2 possible cases of measles reported in Cleveland County

CLEVELAND COUNTY, N.C. (WTVD) -- North Carolina could be seeing its first case of measles since the outbreak that began in California. That state announced Friday that they had 103 confirmed cases that began in mid-December, most in Orange County which is home to Disneyland where the outbreak began.

Since Jan. 1, there have been 110 confirmed cases in 16 states including the California and the District of Columbia, according to the CDC. North Carolina is not included in that number, yet. But that could change pending test results.

The Cleveland County Health Department has confirmed that two patients had symptoms consistent with the disease and are currently awaiting test results due early next week. Should those individuals test positive for the virus, the North Carolina Department of Health and Human Services will have to take steps similar to what they did back in 2013. It's a scenario Medical Epidemiologist Zach Moore, M.D. is not eager to repeat.

"The big year for measles for us was 2013 when we had a person who returned, an unvaccinated person who traveled to India and came back and developed measles in North Carolina. That person lived in a community where there were a lot of people who were not vaccinated, so we had a measles outbreak," said Moore.

In all there were 23 cases. The majority of those were in Stokes County, but it also spread to Orange, Forsyth, and Polk counties. For health officials, containing that outbreak took a considerable amount of time and effort.

"Just from that outbreak there were more than 1,000 contacts identified who were exposed to measles. Every single one of them had to be contacted, find out if they were immune to measles, and if they were not immune to measles then they had to be given vaccines right away if they could be done," Moore explained.

Last year, North Carolina only saw one case of measles, but even that led to 90 people being exposed, which is actually a low number considering how contagious this airborne virus is.

"Interestingly enough, measles is one of the most contagious viruses that we know of. So, someone who comes into contact with an infected person is very likely, something like 9 out of 10 people who are in close contact with an infected carrier or person with measles will also get infected," says Dr. Mark Piehl, the Medical Director for WakeMed's Children's Hospital.

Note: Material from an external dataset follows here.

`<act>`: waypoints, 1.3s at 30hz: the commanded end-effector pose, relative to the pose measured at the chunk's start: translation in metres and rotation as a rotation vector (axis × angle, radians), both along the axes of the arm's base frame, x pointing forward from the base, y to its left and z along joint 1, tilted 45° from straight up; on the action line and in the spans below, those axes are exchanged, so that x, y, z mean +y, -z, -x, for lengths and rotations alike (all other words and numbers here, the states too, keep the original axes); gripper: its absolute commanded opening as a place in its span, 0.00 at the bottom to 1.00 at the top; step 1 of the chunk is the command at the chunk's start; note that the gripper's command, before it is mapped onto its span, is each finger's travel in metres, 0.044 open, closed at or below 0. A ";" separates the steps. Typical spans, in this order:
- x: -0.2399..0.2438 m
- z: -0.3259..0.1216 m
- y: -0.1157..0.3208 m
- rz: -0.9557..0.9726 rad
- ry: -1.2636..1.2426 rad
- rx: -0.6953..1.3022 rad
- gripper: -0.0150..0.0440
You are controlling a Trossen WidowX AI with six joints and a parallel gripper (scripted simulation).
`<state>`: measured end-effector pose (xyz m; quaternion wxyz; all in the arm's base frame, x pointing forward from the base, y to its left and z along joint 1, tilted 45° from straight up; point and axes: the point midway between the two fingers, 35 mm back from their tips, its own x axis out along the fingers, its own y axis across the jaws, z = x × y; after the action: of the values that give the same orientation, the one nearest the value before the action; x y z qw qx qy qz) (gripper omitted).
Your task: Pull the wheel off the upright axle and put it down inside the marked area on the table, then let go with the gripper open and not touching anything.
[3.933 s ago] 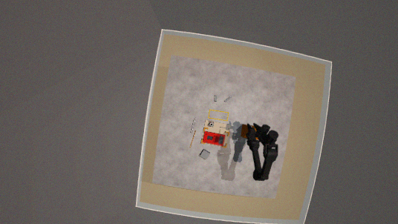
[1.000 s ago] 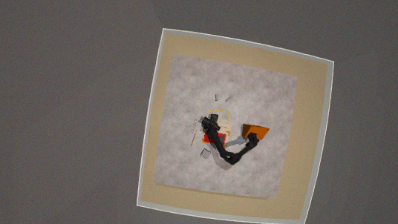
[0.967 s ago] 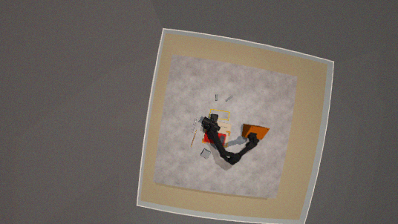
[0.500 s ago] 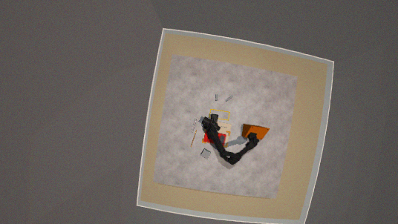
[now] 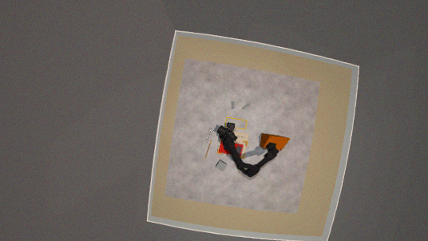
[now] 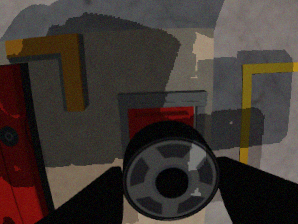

Moore echoes that sentiment, elaborating on the potential for exposure.

"Measles is the most contagious infection that we know of now, so measles, it spreads through the respiratory secretions that are in someone's nose or throat, and they can stay airborne for a long period of time. So, if I have measles and I'm in a waiting room at a doctor's office and I walk out of that waiting room, someone who comes in an hour or up to two hours later could still be infected with it," he explains.

That's one of the reasons why state health officials are urging people to get vaccinated if they're able to and are not already.

"We do want people to know that measles is a serious infection, and back in the era before we had measles vaccination as part of our routine vaccination schedule in the United States, we had 3 or 4 million cases every year and a few hundred deaths. And globally it remains a huge problem and a major cause of death among children," said Moore.

Plus, even here measles can come with complications. And while they're not as prevalent as in third world countries, they can happen.

"About 1 in 10 will get ear infections which can result in hearing loss, 1 in 20 will get measles-pneumonia which is a potentially lethal condition, and about 1 in 1000 will get encephalitis which brings brain issues with it," he further explains.

As for the vaccine, medical experts say it is about 97 percent effective, making it one of the most effective vaccines out there. However, you can't get the first dose till you're 1, then a second booster dose is given around age 4 or 5. And there are some immune-compromised conditions that prevent this, such as kids or adults with cancer. But there are those who choose not to get vaccinated for religious or philosophical reasons. It's something that's frustrating for doctors who are on the front lines of treating patients, whether it's measles, whooping cough, or even the flu.

"Many of us have encountered illnesses that are fully preventable through vaccines [where] children have suffered or died from those infections," shared Piehl. "So I understand parents' fears, fears about the potential adverse effects of vaccines. But we know that the science is completely behind vaccination. We know it reduces vaccine preventable illnesses, it reduces complications and deaths from these illnesses, and that the vaccines are safe."

And, doctors and health professionals warn that unvaccinated individuals can contribute to the spread of outbreaks such as the one currently sweeping across the nation. In North Carolina our vaccination rate stands around 96 percent which is higher than the national average, and much higher than in some states.

If you have questions about the safety or effectiveness of the vaccine, talk to a trusted health professional such as your doctor. Adults may need a booster shot if their immunity has waned, which can be determined by a simple blood test. Symptoms of measles can be similar to the common cold, including a cough, runny nose, red eyes and a rash.